Blog from Maribeth Kuzmeski of Red Zone Marketing
When I was growing up, we wanted to avoid being someone with a “reputation.” Today, we want a reputation, but we need it to be positive. However, maintaining one’s reputation is getting harder and harder. As social media and social networking sites continue to flourish, the power of the individual voice is growing greatly. We have to protect our reputations, and have someone (it’s probably you) that is fully in charge of managing our online reputation. It may seem insignificant now, but new things on the horizon will make this a part of any businessperson’s life.
According to an article in The New York Times Magazine, “The End of Forgetting,” by Jeffrey Rosen (Sunday, July 25, 2010), in the near future, people will be rated on reputation (trustworthy, good parent, good insurance risk, etc), similar to the credit report rating services of today.

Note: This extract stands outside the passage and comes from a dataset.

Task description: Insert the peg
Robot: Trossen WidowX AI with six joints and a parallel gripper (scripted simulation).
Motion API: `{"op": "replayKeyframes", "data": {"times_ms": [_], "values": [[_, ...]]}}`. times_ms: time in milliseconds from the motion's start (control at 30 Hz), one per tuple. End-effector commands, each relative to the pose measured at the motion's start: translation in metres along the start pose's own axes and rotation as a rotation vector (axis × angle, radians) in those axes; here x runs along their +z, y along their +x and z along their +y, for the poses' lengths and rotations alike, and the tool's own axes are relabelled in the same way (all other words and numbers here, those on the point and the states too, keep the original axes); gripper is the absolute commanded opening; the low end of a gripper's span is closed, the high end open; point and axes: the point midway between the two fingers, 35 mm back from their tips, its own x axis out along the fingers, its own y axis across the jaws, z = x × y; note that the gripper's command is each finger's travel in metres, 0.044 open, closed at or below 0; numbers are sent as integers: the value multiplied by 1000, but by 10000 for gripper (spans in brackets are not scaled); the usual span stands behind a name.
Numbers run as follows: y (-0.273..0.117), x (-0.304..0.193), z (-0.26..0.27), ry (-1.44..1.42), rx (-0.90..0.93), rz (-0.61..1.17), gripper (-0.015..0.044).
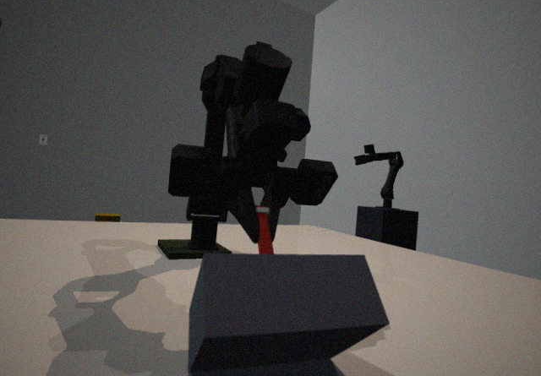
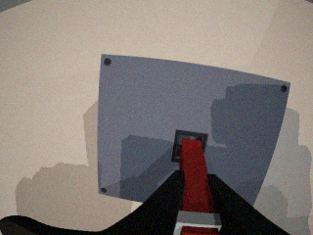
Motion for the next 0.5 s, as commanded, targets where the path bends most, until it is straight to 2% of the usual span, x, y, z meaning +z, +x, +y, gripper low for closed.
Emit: {"op": "replayKeyframes", "data": {"times_ms": [0, 467], "values": [[4, 0, 0, -2, 1, 1, 0], [13, 0, 0, -2, 1, 0, 0]]}}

There are services now that can aggregate information about people from the Internet and social networks. Not your private information like social security or credit card information, but information that is readily available: the movies you like, books you read, search terms you use, blog posts you write, videos you post/watch on YouTube, and people you follow. These reputation and trustworthy ratings could eventually be used to determine employability and other factors. And it can be incredibly positive or incredibly detrimental to your career.
There are services that can help. Check out Reputation Defender or other similar consulting services that, for a fee, will monitor your online reputation and help you remove inaccuracies, etc.
Although no one (absolutely no one!) is perfect, it may be best to keep the imperfections away from the web. Is what’s out there about you having an impact on your business?